Integrating BiFPN in Experiment 4 further improves mAP50 by 1.1% while reducing parameters to 2.97M and GFLOPs to 11.0. BiFPN’s efficient fusion with bidirectional paths and minimized nodes enhances feature integration without excessive computation, crucial for JUYE UAV systems. Overall, the full model achieves a 5.6% mAP50 gain over the baseline.

Qualitative results on test datasets show that our method detects more small targets in dense and sparse scenes compared to YOLOv11n. For instance, in urban road scenarios, it accurately identifies tricycles and motorcycles; in pedestrian areas, it detects bicycles and cars on crosswalks; and in crowded settings, it recognizes more persons and pedestrians. These improvements underscore the algorithm’s robustness in real-world Unmanned Aerial Vehicle applications.

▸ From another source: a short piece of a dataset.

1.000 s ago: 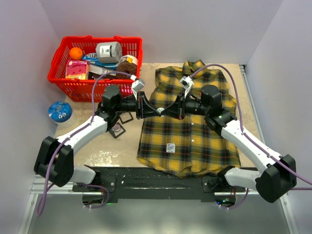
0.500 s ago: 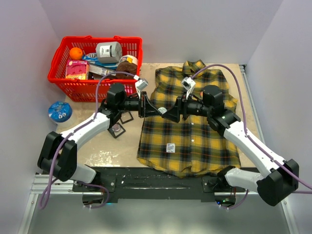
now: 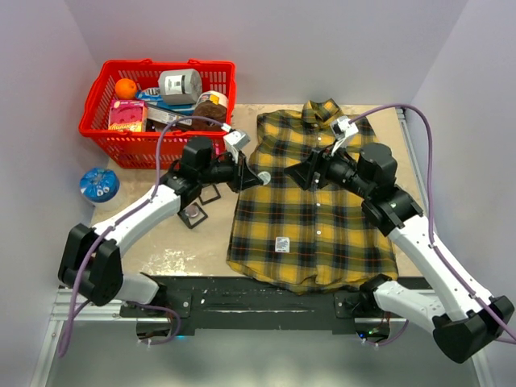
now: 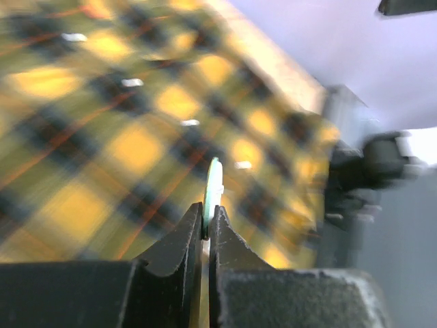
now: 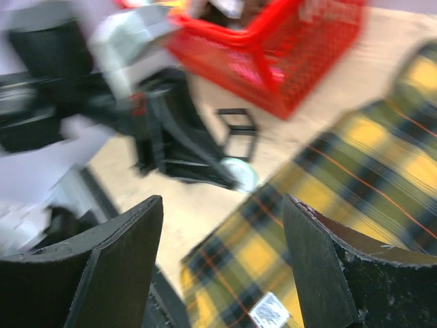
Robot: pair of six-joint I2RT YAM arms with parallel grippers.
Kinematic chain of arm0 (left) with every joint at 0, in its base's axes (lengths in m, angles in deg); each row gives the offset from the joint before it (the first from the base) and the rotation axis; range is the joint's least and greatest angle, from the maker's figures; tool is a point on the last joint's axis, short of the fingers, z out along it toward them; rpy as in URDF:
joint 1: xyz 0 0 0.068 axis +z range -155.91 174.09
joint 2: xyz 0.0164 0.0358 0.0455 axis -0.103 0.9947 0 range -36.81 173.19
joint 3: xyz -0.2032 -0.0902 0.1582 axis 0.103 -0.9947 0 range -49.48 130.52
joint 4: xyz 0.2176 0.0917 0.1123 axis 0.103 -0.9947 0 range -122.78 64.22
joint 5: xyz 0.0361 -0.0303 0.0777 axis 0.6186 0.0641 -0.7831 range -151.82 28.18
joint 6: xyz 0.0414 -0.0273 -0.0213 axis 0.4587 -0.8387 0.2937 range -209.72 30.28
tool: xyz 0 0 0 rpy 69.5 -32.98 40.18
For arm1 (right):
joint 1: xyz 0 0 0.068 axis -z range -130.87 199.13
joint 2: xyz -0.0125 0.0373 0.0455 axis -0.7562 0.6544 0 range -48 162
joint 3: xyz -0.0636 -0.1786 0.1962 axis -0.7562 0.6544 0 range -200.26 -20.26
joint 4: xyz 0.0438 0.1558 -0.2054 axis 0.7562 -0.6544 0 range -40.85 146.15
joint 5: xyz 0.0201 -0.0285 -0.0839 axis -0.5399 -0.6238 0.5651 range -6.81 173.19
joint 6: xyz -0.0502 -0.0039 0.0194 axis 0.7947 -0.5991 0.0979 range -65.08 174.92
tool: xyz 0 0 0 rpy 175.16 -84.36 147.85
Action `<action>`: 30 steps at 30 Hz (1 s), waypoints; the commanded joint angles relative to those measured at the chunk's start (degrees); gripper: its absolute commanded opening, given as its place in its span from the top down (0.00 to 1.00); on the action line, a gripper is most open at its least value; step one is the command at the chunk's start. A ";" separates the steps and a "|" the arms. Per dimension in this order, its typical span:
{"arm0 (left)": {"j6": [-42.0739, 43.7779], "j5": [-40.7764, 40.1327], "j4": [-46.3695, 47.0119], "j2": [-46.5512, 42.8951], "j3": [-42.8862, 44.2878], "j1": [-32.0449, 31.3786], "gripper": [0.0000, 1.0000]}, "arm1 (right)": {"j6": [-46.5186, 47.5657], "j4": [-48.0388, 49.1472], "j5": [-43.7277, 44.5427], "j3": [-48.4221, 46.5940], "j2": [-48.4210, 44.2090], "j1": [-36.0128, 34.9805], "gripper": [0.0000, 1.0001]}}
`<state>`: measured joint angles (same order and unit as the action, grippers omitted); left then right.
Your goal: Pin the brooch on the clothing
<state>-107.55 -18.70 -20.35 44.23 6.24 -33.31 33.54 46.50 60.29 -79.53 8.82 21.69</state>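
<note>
The clothing, a yellow-and-dark plaid shirt, lies flat with its collar far and its white label near the hem. The brooch, a small pale green disc, hangs just above the shirt's left edge. My left gripper is shut on the brooch, which shows edge-on between the jaws over the plaid. My right gripper stands open and empty above the shirt's chest, a short way right of the brooch. In the right wrist view the gripper faces the brooch.
A red basket with an orange, a tin, a jar and packets stands at the back left. A blue round lid-like object lies left of it. Small black square frames rest on the table under the left arm.
My right gripper has opened, let go of the brooch and pulled back to the right. The left gripper has stayed shut on the brooch, shifting slightly.
</note>
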 commanded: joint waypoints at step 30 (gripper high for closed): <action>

In conclusion, our enhanced YOLOv11n algorithm addresses small target detection challenges in Unmanned Aerial Vehicle imagery by incorporating MANet for feature extraction, SFPC for multiscale context, and BiFPN for efficient fusion. Experiments on the VisDrone dataset confirm significant gains in accuracy and efficiency, with a mAP50 of 38.4% and reduced computational costs. This makes it well-suited for JUYE UAV deployments in fields like surveillance and inspection. Future work will focus on optimizing feature extraction for extreme conditions, such as nighttime operations, using advanced attention mechanisms and fusion strategies to handle low-light scenarios better.